И я закричал в истерике. Они вбежали, обмотали мне голову мокрым полотенцем и стали перекоряться, что «так нельзя». Я неистово закричал: «Мозг мой горит пожаром!» – и повалился без памяти. Они перепугались, начали целовать меня и уговаривать: «Ничего, успокойся же, Тоничка… Боже мой!…» Лида упала на колени перед образами и принялась бешено креститься, – я это отлично видел, сощурив глаз. Они все плакали надо мной, притащили тазы со льдом и снегом, хотели даже приложить к пяткам горчичники. Мне это надоело, и я простонал чуть слышно:

– Дайте же мне хоть умереть спокойно… Я в полном сознании, но… может повториться… Оставьте меня, уйдите… хочу уснуть.

Крестясь и озираясь, они вышли на цыпочках. С этого случая – они больше не издевались, до полного моего выздоровления. Они узнали?! Боже мой, а где же ее письма?! Меня охватило ужасом. Были они в шкатулке… Значит, обшарили, все узнали!…

Заглянула Паша.

– Ну, как вы… Тоничка?… – спросила она робко.

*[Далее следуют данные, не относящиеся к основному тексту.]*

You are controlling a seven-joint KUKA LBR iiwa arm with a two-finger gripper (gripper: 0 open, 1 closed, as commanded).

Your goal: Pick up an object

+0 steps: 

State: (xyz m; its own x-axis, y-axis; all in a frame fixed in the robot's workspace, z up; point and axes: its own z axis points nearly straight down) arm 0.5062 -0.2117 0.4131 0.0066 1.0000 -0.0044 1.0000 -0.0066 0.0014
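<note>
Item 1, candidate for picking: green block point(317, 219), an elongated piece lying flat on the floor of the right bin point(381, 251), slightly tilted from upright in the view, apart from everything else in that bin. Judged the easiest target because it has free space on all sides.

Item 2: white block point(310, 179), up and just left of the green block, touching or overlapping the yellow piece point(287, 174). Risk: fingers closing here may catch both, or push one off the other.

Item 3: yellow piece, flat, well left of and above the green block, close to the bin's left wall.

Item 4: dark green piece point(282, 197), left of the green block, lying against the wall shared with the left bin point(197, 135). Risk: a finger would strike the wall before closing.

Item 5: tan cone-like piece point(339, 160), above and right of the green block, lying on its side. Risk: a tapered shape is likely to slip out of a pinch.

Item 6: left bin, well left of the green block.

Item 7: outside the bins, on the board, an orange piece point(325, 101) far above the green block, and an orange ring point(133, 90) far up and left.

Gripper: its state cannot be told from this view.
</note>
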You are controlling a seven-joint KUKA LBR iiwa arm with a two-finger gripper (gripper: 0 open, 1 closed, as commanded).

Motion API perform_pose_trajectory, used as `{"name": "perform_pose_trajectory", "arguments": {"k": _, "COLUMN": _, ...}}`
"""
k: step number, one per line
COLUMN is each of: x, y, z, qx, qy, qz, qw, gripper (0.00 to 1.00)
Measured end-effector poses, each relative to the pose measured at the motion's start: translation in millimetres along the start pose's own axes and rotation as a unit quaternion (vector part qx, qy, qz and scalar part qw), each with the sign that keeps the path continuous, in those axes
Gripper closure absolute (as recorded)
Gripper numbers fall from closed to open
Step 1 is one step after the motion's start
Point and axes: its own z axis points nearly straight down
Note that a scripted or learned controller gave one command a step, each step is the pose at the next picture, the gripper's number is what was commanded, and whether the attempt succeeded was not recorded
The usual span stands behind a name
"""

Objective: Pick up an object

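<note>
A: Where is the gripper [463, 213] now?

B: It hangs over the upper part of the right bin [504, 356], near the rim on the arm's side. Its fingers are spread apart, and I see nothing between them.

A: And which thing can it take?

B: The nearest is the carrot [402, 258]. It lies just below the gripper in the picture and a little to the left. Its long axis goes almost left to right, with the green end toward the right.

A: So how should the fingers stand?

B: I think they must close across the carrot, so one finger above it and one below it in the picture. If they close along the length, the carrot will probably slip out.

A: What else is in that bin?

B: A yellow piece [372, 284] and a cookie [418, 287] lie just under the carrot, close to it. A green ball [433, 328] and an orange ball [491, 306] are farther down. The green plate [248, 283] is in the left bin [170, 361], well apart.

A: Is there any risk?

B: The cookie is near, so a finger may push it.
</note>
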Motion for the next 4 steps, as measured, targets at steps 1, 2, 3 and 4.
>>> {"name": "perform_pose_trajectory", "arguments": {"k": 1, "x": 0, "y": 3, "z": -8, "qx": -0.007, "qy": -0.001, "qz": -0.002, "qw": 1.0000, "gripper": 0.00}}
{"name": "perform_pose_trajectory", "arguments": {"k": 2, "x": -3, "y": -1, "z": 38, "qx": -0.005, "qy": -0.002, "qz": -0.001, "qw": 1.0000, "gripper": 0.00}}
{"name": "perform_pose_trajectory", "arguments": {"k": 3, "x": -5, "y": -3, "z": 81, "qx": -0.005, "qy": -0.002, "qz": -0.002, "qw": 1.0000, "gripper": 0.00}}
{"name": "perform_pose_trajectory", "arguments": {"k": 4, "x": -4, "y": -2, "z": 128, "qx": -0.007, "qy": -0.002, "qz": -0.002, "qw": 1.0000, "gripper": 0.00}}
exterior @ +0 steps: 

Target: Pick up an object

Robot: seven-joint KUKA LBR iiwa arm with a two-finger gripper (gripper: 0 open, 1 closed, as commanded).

– Паша… – умоляюще сказал я. – Я совсем здоров, но… меня терзают… меня истерзали, Паша!… – не мог я сдержать рыданий. – Они… Дай мне шкатулочку от Сергия-Троицы… и уйди. Мне надо успокоиться.

Она принесла шкатулочку. Я перебрал все «редкости». Даже записочка Фирочки пропиталась ее духами, даже кра-бья лапка и хрустальное Пашино яичко. Хлынуло в меня прошлое, чудесная, неземная Серафима… – и стыд, и грех. Но розовых писем не было. Они утащили мои письма, мое последнее!… И я зарыдал над заветной моей шкатулочкой, в серебряной-золотой фольге, с чудеснейшими «елочками» в морозце. Я долго плакал, накрывшись одеялом. Плакал и от обиды, и от стыда, и от обмана, и от сознания, что было такое чудесное и ушло, замазалось чем-то гадким.